When it comes to IT software, “if it ain’t broke, don’t fix it” is a popular philosophy. Pat Cameron, Director of Automation Technology at HelpSystems, gets this—she’s a big believer in being cautious about making changes to your production environment. She used to work in operations, so she knows that you want to weigh the risks when you replace the systems and applications that keep your business running.
But she also knows that there comes a time to evaluate the costs of maintaining your legacy job scheduling software. In a recent webinar, Pat explained how to know when it’s time to replace your batch scheduler and how to migrate to a better option.
Do You Need to Replace Your Batch Job Scheduler?
Your job scheduling tool—or tools—were a good investment when you bought them. But maintenance costs tend to go up over time. Plus, new workload automation solutions have features that your scheduler may not have. Can your software execute both cloud and on-premise job schedules? Can it integrate with all of your existing business applications? Are you able to find out about potential problems in the job schedule from your mobile device while you’re away from the office?
If not, your job scheduling solution may be a bit outdated.
The biggest sign that your current job scheduler needs to be replaced is if you don’t have central control over all of your jobs. Most companies have jobs running on basic schedulers like cron or Windows Task Scheduler, jobs being executed by individual applications, and jobs automated by custom scripts. Your enterprise job scheduler should be able to consolidate all of these workflows under a central management console.
This means it needs support for cross-platform dependencies. A file arrival or change on one system should be able to kick off a job on a different system. This kind of functionality speeds up runtimes, reduces errors, and eliminates the need for your programmers to waste time writing custom scripts.
There are other features you’ll probably want to have in a modern job scheduler, including detailed audit logs and automatic notifications.
Choosing a New Job Scheduler
Evaluating enterprise software is a complex process. Pat recommends dividing your requirements into four categories: business requirements, functional requirements, technical requirements, and budget requirements. Gather these before you start evaluating software—don’t let vendors push you into features that aren’t beneficial or talk you out of features that are essential.
Your list should include both “need to have” and “nice to have” features.
Need help determining your unique job scheduling requirements? Download the Enterprise Scheduler Decision Toolkit.
Business Requirements: Make sure you know what business applications are running in your organization. What tasks do you currently have running and when to they run—weekly, daily, or ad-hoc? Even the ad-hoc jobs can be streamlined if, for example, you set them up to start running at the click of a button.

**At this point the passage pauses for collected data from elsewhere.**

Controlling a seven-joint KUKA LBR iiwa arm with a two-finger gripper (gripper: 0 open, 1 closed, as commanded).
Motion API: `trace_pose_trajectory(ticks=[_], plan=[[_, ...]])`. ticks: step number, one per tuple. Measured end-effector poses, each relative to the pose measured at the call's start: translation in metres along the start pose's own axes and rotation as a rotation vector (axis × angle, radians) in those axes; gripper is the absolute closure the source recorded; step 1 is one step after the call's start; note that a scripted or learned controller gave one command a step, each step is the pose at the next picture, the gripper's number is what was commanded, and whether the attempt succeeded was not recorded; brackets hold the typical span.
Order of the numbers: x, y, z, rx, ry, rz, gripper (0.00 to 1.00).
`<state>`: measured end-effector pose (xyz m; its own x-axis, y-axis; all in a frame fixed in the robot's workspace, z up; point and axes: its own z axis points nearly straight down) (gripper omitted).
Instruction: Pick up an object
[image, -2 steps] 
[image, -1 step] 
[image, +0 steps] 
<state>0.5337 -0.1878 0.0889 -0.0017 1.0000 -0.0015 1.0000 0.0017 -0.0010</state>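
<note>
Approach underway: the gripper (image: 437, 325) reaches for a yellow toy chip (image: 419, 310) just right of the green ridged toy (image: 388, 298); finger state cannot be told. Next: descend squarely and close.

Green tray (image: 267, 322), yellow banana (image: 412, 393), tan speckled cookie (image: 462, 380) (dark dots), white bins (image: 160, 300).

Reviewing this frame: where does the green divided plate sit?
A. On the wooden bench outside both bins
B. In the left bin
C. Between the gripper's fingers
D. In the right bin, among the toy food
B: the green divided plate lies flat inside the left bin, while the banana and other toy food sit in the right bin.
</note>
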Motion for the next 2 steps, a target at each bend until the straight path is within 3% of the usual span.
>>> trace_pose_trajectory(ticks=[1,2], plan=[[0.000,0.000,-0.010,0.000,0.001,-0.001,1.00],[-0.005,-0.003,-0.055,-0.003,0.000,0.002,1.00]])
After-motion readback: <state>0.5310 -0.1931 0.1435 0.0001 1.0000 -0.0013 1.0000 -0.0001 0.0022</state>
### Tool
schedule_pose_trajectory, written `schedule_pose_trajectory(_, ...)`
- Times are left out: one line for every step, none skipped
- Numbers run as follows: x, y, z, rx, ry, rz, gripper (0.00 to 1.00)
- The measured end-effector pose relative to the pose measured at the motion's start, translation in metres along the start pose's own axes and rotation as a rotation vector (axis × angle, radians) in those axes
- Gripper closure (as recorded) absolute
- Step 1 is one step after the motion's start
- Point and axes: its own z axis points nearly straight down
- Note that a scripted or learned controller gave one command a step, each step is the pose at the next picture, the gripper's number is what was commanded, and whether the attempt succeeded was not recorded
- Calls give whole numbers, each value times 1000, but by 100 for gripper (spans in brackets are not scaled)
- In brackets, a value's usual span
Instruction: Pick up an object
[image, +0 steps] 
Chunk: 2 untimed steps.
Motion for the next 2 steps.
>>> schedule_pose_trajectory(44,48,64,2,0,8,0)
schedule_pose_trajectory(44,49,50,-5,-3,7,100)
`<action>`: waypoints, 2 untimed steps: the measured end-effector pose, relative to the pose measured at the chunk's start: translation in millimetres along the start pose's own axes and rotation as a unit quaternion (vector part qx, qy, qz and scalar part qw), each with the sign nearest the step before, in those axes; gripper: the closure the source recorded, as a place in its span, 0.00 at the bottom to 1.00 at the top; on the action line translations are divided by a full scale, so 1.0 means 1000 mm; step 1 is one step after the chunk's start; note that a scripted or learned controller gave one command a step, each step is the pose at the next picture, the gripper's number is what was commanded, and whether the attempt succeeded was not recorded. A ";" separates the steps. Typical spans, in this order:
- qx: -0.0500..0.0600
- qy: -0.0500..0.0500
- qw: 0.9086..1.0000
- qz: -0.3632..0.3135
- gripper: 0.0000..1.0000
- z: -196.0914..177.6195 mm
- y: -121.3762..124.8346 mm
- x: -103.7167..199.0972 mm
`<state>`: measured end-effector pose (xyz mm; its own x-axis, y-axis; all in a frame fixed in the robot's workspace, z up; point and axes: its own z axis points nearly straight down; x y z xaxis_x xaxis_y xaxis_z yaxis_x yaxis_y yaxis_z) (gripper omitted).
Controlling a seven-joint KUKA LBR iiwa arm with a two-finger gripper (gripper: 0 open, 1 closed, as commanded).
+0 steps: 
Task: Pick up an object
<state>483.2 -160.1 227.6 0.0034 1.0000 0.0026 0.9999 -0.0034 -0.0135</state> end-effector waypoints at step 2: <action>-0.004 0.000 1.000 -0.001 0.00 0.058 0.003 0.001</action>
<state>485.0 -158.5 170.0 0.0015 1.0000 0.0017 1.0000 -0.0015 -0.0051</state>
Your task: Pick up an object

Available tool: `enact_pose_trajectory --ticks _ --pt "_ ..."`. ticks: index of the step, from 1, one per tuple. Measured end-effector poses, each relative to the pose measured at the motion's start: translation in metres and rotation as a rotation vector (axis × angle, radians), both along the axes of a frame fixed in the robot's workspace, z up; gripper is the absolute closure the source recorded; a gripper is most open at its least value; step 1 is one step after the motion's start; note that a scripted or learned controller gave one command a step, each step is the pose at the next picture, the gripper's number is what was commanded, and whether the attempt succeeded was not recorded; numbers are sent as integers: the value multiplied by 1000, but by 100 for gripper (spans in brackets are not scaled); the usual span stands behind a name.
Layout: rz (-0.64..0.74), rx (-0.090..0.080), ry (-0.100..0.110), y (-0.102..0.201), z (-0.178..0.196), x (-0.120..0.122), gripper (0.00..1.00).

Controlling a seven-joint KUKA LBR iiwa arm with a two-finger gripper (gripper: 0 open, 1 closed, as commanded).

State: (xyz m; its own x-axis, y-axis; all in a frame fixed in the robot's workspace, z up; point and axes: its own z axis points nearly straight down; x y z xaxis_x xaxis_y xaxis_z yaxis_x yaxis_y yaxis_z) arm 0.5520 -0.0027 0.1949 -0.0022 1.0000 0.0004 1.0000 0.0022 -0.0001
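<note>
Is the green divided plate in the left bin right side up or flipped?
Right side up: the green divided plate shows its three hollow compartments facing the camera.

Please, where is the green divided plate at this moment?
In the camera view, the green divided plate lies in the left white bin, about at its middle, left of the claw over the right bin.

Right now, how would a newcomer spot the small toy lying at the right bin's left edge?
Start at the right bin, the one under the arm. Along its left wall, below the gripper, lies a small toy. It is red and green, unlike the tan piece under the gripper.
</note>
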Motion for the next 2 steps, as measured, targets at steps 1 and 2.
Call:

Functional Requirements: This list should come from the operations team. They have a broader view of the organization than business teams. Consider factors like how easy the product should be to use, what kind of event triggers it should have, and what systems it needs to support. Don’t forget to talk to the night shift operators if you have them.
Technical Requirements: Does your scheduler need to support development, test, or QA environments? What technical requirements do your auditors need you to meet? Do you need to get automatic notifications of problems?
Budget Requirements: You probably already know that you should consider software costs, maintenance costs, implementation costs, training costs, and support costs. But don’t forget to also consider the areas where your new scheduler will save you money. For example, you may have less downtime. You don’t have to pay your developers to write custom automation scripts. And eliminating human error will save you time and money as well.
Migrating to Automate Schedule
Once you’ve determined your job scheduling requirements, you can start talking to vendors about how their products meet your needs. We offer a comparison checklist for our enterprise job scheduler, Automate Schedule, to help you with your decision.
Automate Schedule provides many of the modern workload automation capabilities Pat talked about in the webinar, including:
- Central control and management
- Multi-platform support
- Automatic notifications
- Interface with help desk software
- Detailed audit logs
- Role-based security
- The Universal Connector
Automate Schedule makes migrating from a legacy scheduler easy, and we can even help you out with our migration services. You just export your schedules to a text file, send it to HelpSystems, and we’ll format it to be imported to Automate Schedule. For a small effort up front, modernizing your job scheduling solution will increase efficiency, save money, and support organizational growth.